Everything in the listing below must be set down again exactly, apart from the pictures.

- **Provided information**
*-*-*

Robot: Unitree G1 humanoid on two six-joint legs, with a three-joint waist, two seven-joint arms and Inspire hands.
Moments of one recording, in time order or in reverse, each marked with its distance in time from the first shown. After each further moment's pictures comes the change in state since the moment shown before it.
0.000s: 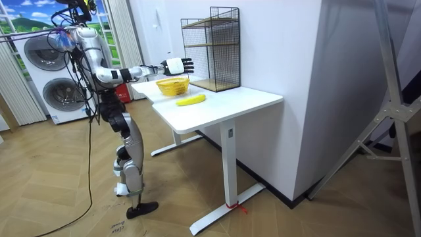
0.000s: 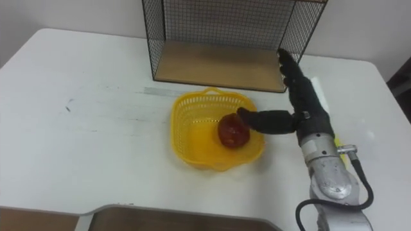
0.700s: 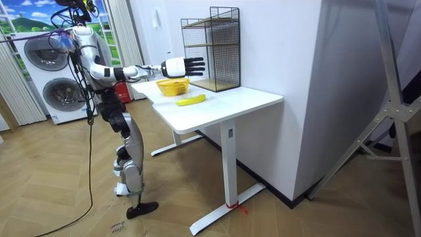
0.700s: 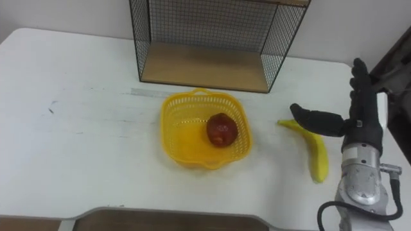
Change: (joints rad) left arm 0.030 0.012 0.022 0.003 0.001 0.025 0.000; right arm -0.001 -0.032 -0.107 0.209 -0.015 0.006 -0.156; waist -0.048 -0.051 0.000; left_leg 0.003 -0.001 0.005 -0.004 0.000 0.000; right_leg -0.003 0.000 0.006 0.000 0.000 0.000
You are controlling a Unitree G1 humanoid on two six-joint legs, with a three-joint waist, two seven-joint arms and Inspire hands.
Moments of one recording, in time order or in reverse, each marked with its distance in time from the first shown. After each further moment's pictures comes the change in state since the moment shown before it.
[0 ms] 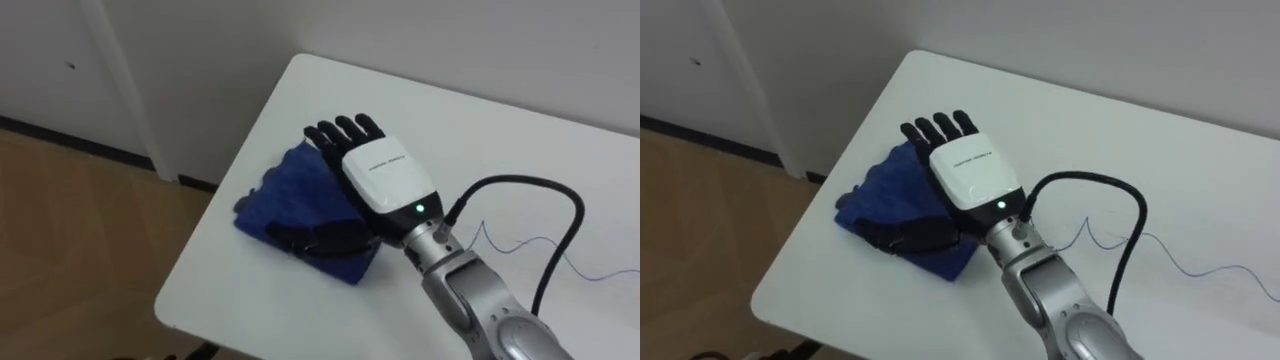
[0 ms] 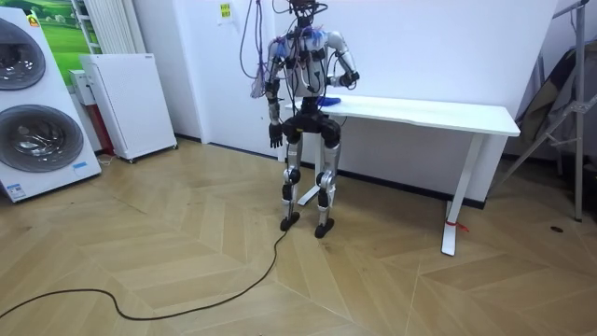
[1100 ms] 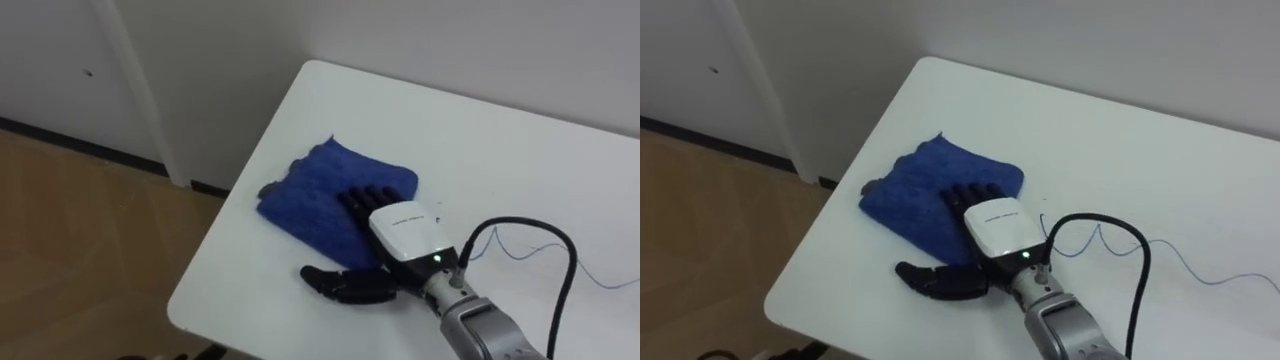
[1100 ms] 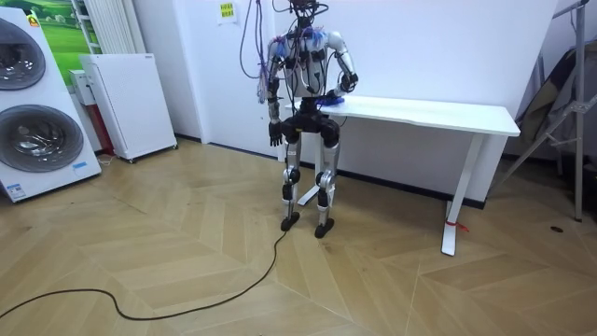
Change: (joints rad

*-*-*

- **Your response**
Robot: Unitree G1 humanoid on two six-joint legs, with a three-joint waist, two seven-joint arms and Inspire hands.
Moments of one recording, in time order or in reverse, each marked with its distance in time from the first shown. After each further moment's pictures comes the change in state since the moment shown before it.
0.000s: 
0.000s: 
0.700s: 
0.700s: 
Change: (joints rad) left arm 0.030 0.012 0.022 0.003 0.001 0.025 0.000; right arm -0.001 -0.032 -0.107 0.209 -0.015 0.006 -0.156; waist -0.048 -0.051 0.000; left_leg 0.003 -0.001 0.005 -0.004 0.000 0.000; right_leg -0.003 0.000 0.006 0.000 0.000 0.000
You are controlling a Unitree G1 humanoid on two six-joint legs, with a three-joint waist, two seven-joint arms and Inspire hands.
Moments of one recording, in time order or in reverse, each marked with its distance in time from the first shown. After each further moment's pictures comes the change in state since the moment shown before it.
[0 ms] 
[0 ms] 
[1100 ms] 
[1100 ms] 
Change: (joints rad

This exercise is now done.